NVIDIA used three techniques stacked on top of each other:

Heterogeneous expert pruning. The model uses a Mixture-of-Experts (MoE) architecture, where instead of activating the entire network for every query, it routes each request to a subset of specialized "expert" sub-networks. NVIDIA pruned different numbers of experts from different layers, keeping more where they matter and cutting aggressively where they don't. That's the "heterogeneous" part - previous pruning methods cut uniformly.

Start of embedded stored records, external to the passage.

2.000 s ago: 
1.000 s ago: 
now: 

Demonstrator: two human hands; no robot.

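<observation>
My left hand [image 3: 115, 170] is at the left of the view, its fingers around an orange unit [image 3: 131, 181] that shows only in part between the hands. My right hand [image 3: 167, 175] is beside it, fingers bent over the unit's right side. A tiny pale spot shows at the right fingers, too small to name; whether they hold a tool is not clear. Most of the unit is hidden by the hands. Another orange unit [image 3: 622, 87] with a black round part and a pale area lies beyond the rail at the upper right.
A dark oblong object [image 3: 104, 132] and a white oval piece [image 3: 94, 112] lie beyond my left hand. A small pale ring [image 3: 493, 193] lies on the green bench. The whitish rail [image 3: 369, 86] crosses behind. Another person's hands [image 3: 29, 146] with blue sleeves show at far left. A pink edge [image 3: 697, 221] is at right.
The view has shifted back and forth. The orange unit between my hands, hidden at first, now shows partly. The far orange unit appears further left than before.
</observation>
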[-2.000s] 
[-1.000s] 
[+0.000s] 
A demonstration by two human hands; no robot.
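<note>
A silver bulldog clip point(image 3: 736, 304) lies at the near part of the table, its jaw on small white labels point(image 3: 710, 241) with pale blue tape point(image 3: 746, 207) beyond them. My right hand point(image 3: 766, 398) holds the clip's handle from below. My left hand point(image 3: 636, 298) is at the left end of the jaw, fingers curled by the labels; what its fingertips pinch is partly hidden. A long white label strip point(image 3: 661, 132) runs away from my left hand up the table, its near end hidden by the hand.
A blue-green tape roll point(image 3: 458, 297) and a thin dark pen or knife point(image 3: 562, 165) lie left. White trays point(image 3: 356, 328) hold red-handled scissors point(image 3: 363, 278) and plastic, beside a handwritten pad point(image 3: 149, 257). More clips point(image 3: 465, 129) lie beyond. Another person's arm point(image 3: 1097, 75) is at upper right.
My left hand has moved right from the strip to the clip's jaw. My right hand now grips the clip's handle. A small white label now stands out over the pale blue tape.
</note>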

Selective window attention. Standard transformer models let every token attend to every other token in the context window. NVIDIA replaced most of those full-attention layers with windowed attention that only looks at the nearest 8,000 tokens. This cuts the KV-cache (the memory the model uses to track conversation context) by roughly 40%. The practical upside: you can fit longer conversations into the same GPU memory.

Aggressive quantization. The expert weights use MXFP4 (4-bit floating point), and the KV-cache uses FP8 (8-bit). Together, this roughly doubles how many tokens the model can hold in memory at once compared to the parent.

What You Can Actually Run

The model supports a 128K token context window - roughly 300 pages of text. It ships with three reasoning effort modes (low, medium, high) that let you trade speed for depth depending on the task. Ask it the capital of France, set effort to low. Ask it to work through a multi-step math proof, set it to high.

Deployment uses vLLM or Hugging Face Transformers. NVIDIA published Docker commands for single-GPU serving, which is notable - an 88B MoE model fitting on one H100 is genuinely useful for teams that don't want to manage multi-GPU setups.

The benchmark suite covers MMLU-Pro, GPQA-Diamond (graduate-level science questions), AIME 2025 (competition math), and RULER 128K (long-context evaluation). NVIDIA says the compressed model matches the 120B parent across all of them.

Who This Is For

Self-hosters and companies running their own inference infrastructure. If you're already deploying gpt-oss-120b locally, this is a straightforward upgrade: same accuracy, significantly less compute per request. The NVIDIA Open Model License allows commercial use, so startups building on top of gpt-oss can cut their GPU bills without switching models.

For everyone else using AI through APIs, this matters indirectly. It demonstrates that post-training compression of MoE reasoning models can deliver major efficiency gains without quality loss. Expect this technique to show up in more model releases throughout 2026.